Saturday, March 23, 2024

January 6, 2021

January 6, 2021

My Soul Is Broken

Philadelphia, PA


10 AM- I had an appointment with a radiologist.  I needed to speak to him about my radiation prodocal which would start next week.  I have uterine cancer.  I had a radical hysterectomy in november and was now healed enough to begin radiation.  I was now healed enough to volunteer to come to the hospital for three weeks and burn in inside of my body. 

I have a 70% saturation of cancer cells embedded in the walls of my uterus. I will be receiving internal radiations. Radioactive pellets are going to infused in me. I have the potential  to be radioactive.

My mother died of uterine cancer in 1998.  She had the radical hysterectomy but no follow up. So two years later, the cancer was back and raging throughout her system.  And two years later, the cancer took her.  She never had a chance to beat it. With this thought in mind, I welcome this radiation treatment.

Noon: I had made arrangement to meet Sue and Tom at their house for lunch.  Coincidently, Tom also had cancer and he was receiving treatment at the same hospital and also had a doctor's appointment at 10.  So we decided to meet back at thier house for lunch and compare notes.  I hadn't seen much of them in these last few months becasue of covid so I was looking forward to lunch.

I got to the house first and parked a long the side of the house and waited for them to arrive.  I knew it wouldn't be a long wait.  And it wasn't.  Their big white SUV pulled in the the driveway and Sue popped out of the driver's seat.  She ran around and opened the door for Tom. He stumbled out with great effort and greater pain.  He seemed to have shrunk since the last time I saw him. He was barely recognizable.

We had lunch.  He didn't say much and after 20 minutes he asked me if I would mind if he excused himself and went up to bed.  He was exhausted. As he ascended the steps, I wanted to cry. I knew he was approaching the end and it was too painful to watch him melts away.

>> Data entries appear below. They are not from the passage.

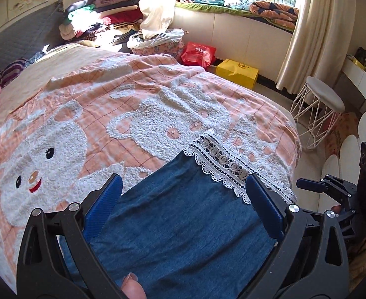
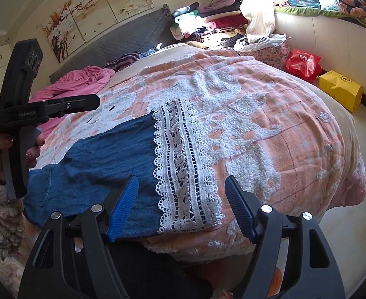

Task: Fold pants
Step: 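Grasp the white lace hem end with the left tool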

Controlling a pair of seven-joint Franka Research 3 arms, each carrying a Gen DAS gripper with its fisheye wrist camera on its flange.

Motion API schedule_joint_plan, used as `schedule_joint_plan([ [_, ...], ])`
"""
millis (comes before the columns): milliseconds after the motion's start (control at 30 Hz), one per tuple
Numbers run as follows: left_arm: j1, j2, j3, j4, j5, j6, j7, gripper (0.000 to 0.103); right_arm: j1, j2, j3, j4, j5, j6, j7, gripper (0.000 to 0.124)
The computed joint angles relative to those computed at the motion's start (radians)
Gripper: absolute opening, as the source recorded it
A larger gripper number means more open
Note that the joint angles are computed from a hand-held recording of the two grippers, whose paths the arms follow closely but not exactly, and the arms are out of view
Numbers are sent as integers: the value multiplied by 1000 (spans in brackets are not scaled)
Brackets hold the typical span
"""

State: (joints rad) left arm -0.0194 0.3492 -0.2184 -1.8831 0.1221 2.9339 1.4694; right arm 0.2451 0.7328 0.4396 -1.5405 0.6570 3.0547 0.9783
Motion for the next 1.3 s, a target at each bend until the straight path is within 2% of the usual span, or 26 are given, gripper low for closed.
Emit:
schedule_joint_plan([
  [67,16,22,-22,34,-19,-32,32,93,2,8,-4,10,-2,-17,7,71],
  [233,-5,90,-13,131,-1,-103,71,93,36,27,-53,42,-19,-63,51,71],
  [300,-9,124,-13,174,0,-130,86,93,27,37,-42,50,-12,-66,45,71],
  [467,5,236,-45,326,-50,-256,168,93,52,61,-80,89,-22,-103,90,71],
  [567,5,286,-51,392,-81,-289,197,93,40,73,-60,100,-18,-109,72,71],
  [633,-2,314,-47,429,-84,-301,215,88,31,84,-46,113,-8,-122,60,71],
  [800,-16,388,-36,534,-92,-363,245,75,70,101,-97,148,-27,-145,106,66],
  [833,-14,405,-38,556,-99,-382,250,73,66,105,-91,150,-26,-143,100,62],
  [867,-6,417,-47,570,-115,-395,259,71,55,110,-74,154,-20,-143,86,56],
  [933,9,427,-65,575,-143,-398,286,67,43,112,-58,154,-7,-137,71,52],
  [967,16,425,-73,572,-155,-398,301,64,16,117,-22,152,18,-124,39,52],
  [1000,32,427,-93,576,-179,-410,328,51,-21,124,30,149,53,-113,-6,52],
  [1033,52,428,-118,577,-212,-421,358,45,-38,126,51,148,86,-114,-40,52],
  [1067,61,426,-131,575,-236,-423,379,45,-29,126,37,152,80,-118,-26,52],
  [1167,37,437,-106,594,-238,-429,395,45,38,127,-53,179,47,-153,46,52],
  [1300,26,463,-100,629,-241,-449,427,49,68,140,-88,208,18,-170,85,54],
])
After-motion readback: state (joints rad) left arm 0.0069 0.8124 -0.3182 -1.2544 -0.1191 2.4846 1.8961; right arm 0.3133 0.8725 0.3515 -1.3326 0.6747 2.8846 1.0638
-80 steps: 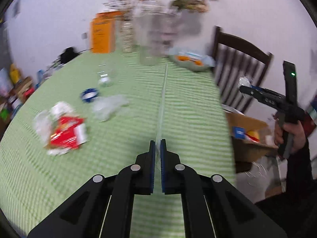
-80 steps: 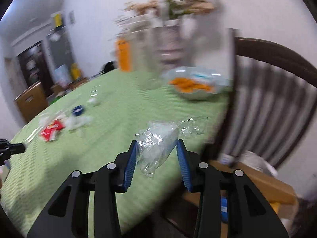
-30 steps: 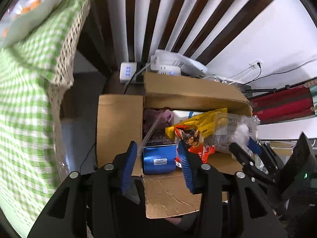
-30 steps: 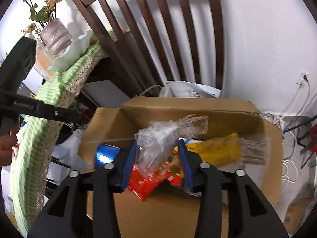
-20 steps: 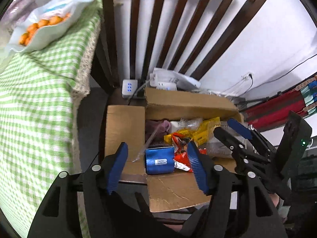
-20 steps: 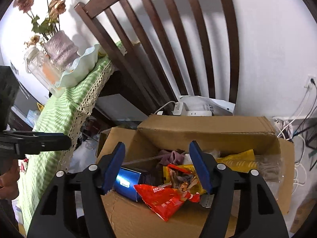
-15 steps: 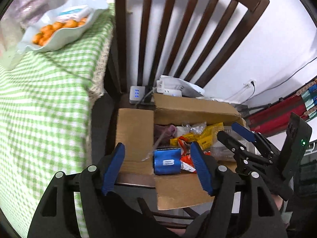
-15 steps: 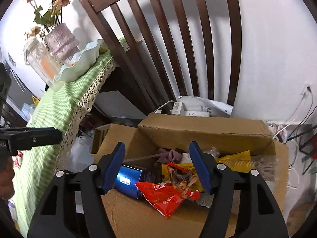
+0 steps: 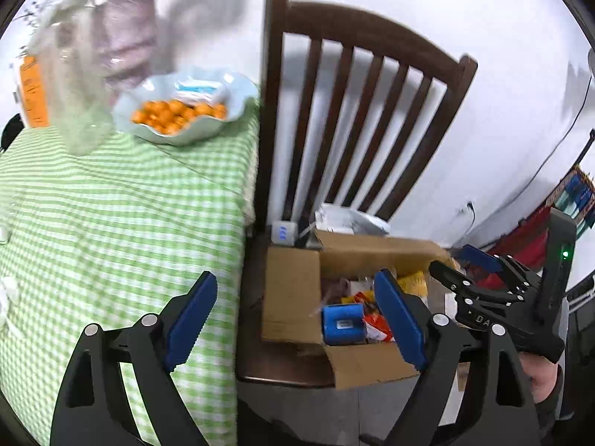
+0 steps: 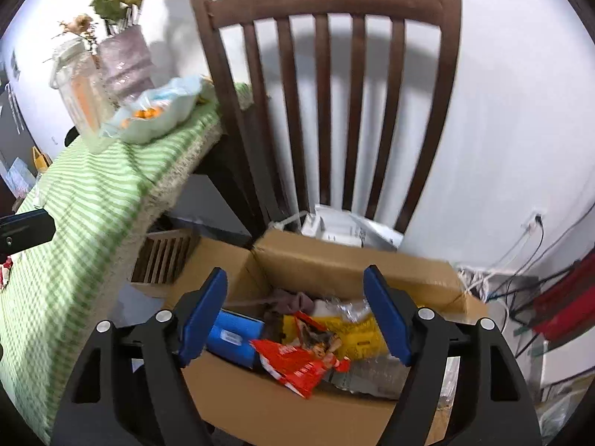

3:00 PM- I returned to my apartment and I have six or seven texts from friends.  They are distraught and want my opinion on the situation.  I am still thinking of Tom so I don't know what is the issue.  But then I turn on the news and am horrified to see the rioting at the US Capital Building.  Trump has staged an insurrection so he can stay in power.  People are chanting that they want to hang Mike Pence the US Vice President.  A few people are dead.  Police are injured.  Our legislators are in hiding and Trump is in the WH, watching all of it on his television. And the whole world is watching this ugly, ugly situation. I am filled with anger and embarrassment.

6:00 PM- I am filled with fear for our country. My soul feels broken. I feel nothing but bewilderment and great sadness.